Copyright ©The Author(s) 2015. Published by Baishideng Publishing Group Inc. All rights reserved.
World J Virology. May 12, 2015; 4(2): 56-77
Published online May 12, 2015. doi: 10.5501/wjv.v4.i2.56
Impact of antiretroviral therapy on lipid metabolism of human immunodeficiency virus-infected patients: Old and new drugs
Joel da Cunha, Luciana Morganti Ferreira Maselli, Ana Carolina Bassi Stern, Celso Spada, Sérgio Paulo Bydlowski
Joel da Cunha, Luciana Morganti Ferreira Maselli, Ana Carolina Bassi Stern, Sérgio Paulo Bydlowski, Laboratory of Genetics and Molecular Hematology (LIM31), University of São Paulo Medical School (FMUSP), São Paulo SP 05403-000, Brazil
Joel da Cunha, Celso Spada, Clinical Analysis Department, Health Sciences Center, Federal University of Santa Catarina (CCS/UFSC), Florianópolis SC 88040-900, Brazil
Luciana Morganti Ferreira Maselli, Molecular Genetics and Biotechnology Department, Research Division, Pró-Sangue Foundation/Blood Center of São Paulo, São Paulo SP 05403-000, Brazil
Author contributions: All authors had equally contributed to this work.
Conflict-of-interest: The authors state that there are no conflicts of interest regarding the publication of this work.
Open-Access: This article is an open-access article which was selected by an in-house editor and fully peer-reviewed by external reviewers. It is distributed in accordance with the Creative Commons Attribution Non Commercial (CC BY-NC 4.0) license, which permits others to distribute, remix, adapt, build upon this work non-commercially, and license their derivative works on different terms, provided the original work is properly cited and the use is non-commercial. See:
Correspondence to: Sérgio Paulo Bydlowski, MD, PhD, Associate Professor of Hematology, Director, Laboratory of Genetics and Molecular Hematology (LIM-31), University of São Paulo Medical School (FMUSP), Av. Dr. Enéas de Carvalho Aguiar, 155, 1 andar, Sala 43, São Paulo SP 05403-000, Brazil.
Telephone: +55-11-30822398 Fax: +55-11-30822398
Received: October 27, 2014
Peer-review started: October 28, 2014
First decision: November 27, 2014
Revised: February 9, 2015
Accepted: March 5, 2015
Article in press: March 9, 2015
Published online: May 12, 2015

For human immunodeficiency virus (HIV)-infected patients, the 1990s were marked by the introduction of highly active antiretroviral therapy (HAART) representing a new perspective of life for these patients. The use of HAART was shown to effectively suppress the replication of HIV-1 and dramatically reduce mortality and morbidity, which led to a better and longer quality of life for HIV-1-infected patients. Apart from the substantial benefits that result from the use of various HAART regimens, laboratory and clinical experience has shown that HAART can induce severe and considerable adverse effects related to metabolic complications of lipid metabolism, characterized by signs of lipodystrophy, insulin resistance, central adiposity, dyslipidemia, increased risk of cardiovascular disease and even an increased risk of atherosclerosis. New drugs are being studied, new therapeutic strategies are being implemented, and the use of statins, fibrates, and inhibitors of intestinal cholesterol absorption have been effective alternatives. Changes in diet and lifestyle have also shown satisfactory results.
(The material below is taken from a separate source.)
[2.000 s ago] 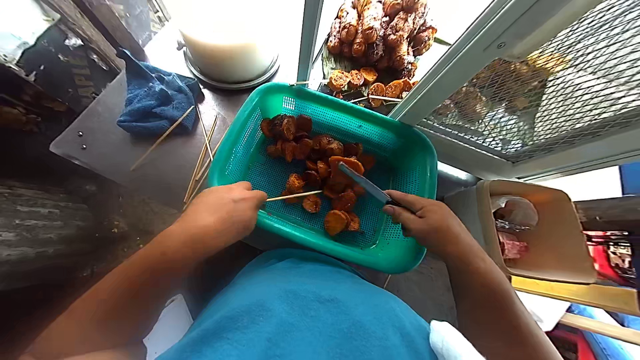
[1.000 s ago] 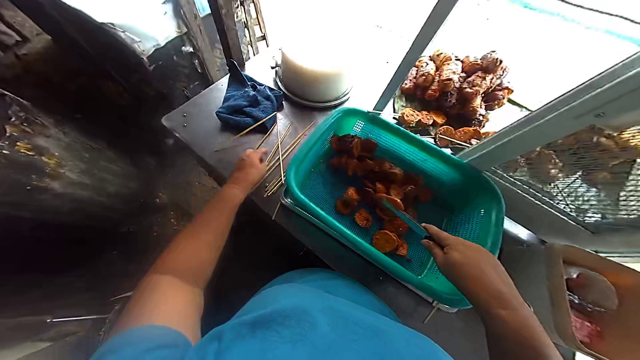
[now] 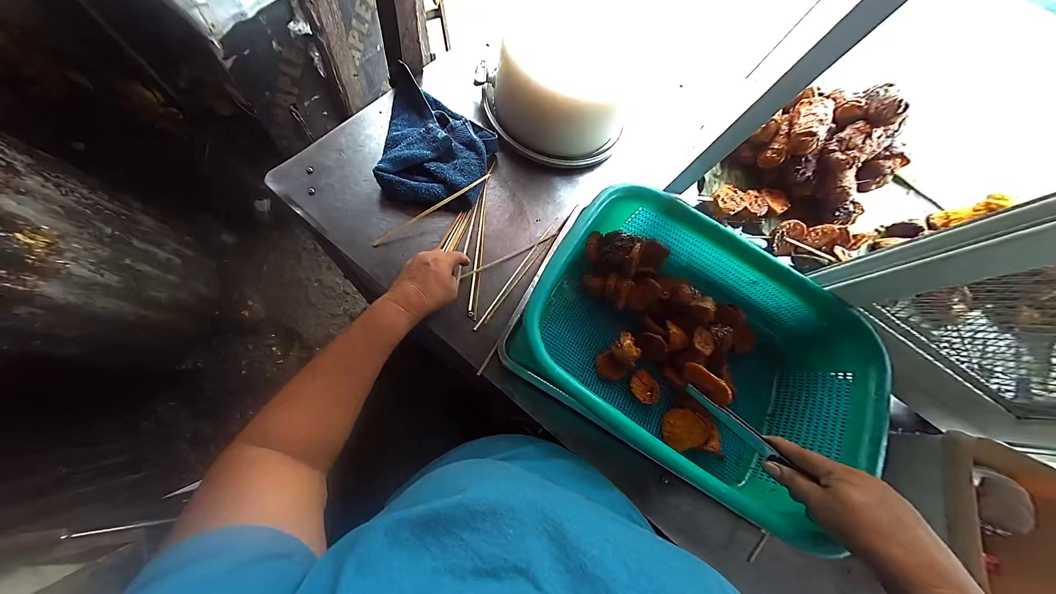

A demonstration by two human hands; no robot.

Keywords: Human immunodeficiency virus-1 infection, Highly active antiretroviral therapy, Protease inhibitors, Dyslipidemia, Atherosclerosis, Lipodystrophy, Statins, Fibrates, Diet, Lifestyle

Core tip: Antiretroviral therapy inhibits human immunodeficiency virus (HIV)-1 replication, reduces mortality and increases survival. On the other hand, HIV-1 infection and antiretroviral therapy affect lipid metabolism. In fact, lipodystrophy is a well-documented side effect of highly active antiretroviral therapy (HAART). Switching to a less metabolically active drug improve HAART-associated dyslipidemia. Other therapies may include statins, fibrates, inhibitors cholesterol absorption, fish oils, niacin. Moreover, changes in diet and lifestyle are needed to revert the dyslipidemia.